The black hole, then

Which reminds me, what would the hawking radiation do to me?
Depends how big/small the black hole is, and how close you are planning to get to it.

Also which one would be easier to achieve, making a ship move close to the speed of light (in circles) in deep space or escaping a black hole (in a straight trajectory)?
They would both be equally difficult, but the black hole is more badass

30. Originally Posted by Markus Hanke
how close you are planning to get to it.
Depends on how long it takes for a planet to form, if around a 1000 years then travelling to the black hole alone would suffice, but if above 100s of thousands then I would have to run the equation.

31. Originally Posted by ChaosD.Ace
Which reminds me, what would the hawking radiation do to me?
For a black hole large enough to provide significant time dilation without the tidal forces tearing you apart, the Hawking radiation would be immeasurably small.

32. I would be more scared of the jets at the top and bottom of the black hole that spit matter out at close the speed of light.

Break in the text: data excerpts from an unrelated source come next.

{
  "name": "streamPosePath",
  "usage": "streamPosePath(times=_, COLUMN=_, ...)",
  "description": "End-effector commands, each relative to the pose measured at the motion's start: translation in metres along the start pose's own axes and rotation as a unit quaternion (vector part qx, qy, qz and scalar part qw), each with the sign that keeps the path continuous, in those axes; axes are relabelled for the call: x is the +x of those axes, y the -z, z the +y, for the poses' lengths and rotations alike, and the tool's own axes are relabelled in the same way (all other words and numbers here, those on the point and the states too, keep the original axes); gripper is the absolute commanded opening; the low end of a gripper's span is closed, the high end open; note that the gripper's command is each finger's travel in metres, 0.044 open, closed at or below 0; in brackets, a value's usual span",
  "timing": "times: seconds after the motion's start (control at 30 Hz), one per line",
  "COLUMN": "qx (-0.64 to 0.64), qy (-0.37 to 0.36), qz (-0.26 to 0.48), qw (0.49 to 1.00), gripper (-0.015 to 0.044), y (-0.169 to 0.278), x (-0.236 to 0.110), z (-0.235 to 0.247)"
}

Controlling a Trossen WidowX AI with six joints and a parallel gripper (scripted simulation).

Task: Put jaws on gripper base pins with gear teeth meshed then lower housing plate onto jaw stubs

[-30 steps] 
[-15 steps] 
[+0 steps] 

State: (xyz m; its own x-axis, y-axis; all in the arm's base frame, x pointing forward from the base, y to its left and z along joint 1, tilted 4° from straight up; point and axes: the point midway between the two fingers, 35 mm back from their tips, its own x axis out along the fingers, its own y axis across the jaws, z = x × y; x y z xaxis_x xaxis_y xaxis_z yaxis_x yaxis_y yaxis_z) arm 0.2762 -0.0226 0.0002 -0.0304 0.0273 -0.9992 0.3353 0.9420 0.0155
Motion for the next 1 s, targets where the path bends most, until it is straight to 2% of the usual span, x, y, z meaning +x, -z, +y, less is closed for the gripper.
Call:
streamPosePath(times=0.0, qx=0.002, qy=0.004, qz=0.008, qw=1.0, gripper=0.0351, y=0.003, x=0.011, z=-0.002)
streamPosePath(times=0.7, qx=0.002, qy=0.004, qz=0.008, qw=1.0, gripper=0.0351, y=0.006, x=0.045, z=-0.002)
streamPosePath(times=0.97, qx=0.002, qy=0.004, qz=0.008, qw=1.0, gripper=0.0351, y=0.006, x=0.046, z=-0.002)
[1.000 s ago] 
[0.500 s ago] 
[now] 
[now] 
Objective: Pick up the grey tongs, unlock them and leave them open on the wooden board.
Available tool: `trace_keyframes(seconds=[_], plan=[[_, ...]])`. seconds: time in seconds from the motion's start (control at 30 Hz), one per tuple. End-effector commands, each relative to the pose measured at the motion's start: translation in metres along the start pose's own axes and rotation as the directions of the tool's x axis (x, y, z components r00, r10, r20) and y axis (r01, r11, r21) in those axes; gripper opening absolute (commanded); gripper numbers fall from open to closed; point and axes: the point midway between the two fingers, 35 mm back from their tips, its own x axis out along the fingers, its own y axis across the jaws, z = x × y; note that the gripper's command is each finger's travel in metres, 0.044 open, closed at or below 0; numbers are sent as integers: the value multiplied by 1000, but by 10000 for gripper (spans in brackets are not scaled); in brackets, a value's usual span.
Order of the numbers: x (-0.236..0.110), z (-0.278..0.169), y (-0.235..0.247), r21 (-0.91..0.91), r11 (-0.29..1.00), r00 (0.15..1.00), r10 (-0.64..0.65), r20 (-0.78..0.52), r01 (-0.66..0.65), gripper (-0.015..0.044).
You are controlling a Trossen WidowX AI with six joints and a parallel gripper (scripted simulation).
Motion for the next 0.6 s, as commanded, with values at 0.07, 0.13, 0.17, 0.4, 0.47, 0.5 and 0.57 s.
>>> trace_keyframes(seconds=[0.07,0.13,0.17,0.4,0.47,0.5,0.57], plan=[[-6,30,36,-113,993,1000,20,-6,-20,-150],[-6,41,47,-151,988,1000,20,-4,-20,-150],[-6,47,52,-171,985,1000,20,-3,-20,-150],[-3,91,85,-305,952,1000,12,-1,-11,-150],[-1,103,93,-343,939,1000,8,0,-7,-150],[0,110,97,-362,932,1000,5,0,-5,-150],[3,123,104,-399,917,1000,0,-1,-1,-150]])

As per the picture below.

http://www.cv.nrao.edu/course/astr534/images/3C175.gif

33. Not to forget any accretion disc which might be present - matter infalling at relativistic speeds would emit large amounts of x-rays and gamma rays, so you might get fatally irradiated long before you get anywhere near the black hole.

34. Originally Posted by Strange
the tidal forces tearing you apart
Oh, I forgot the tidal forces with regards to my previous post. That would make the blackhole a little bit less comfortable compared to simple acceleration, for which there are no tidal forces. The equivalence principle is local and gravitation does distinguish itself from simple acceleration by the tidal effect which is a direct result of the spacetime curvature associated with gravitation (an accelerated frame of reference in flat spacetime is still flat spacetime).

35. Originally Posted by Markus Hanke
Not to forget any accretion disc which might be present - matter infalling at relativistic speeds would emit large amounts of x-rays and gamma rays, so you might get fatally irradiated long before you get anywhere near the black hole.
Assuming you can even get there. Wouldn't we need to invent interstellar travel first? That in of itself has its dangers. Space is not exactly empty and encountering an asteroid or worse at close to the speed of light would be fatal.

Of course far better to rip a hole in space time and jump there if that is even possible. Probably best to send a robot.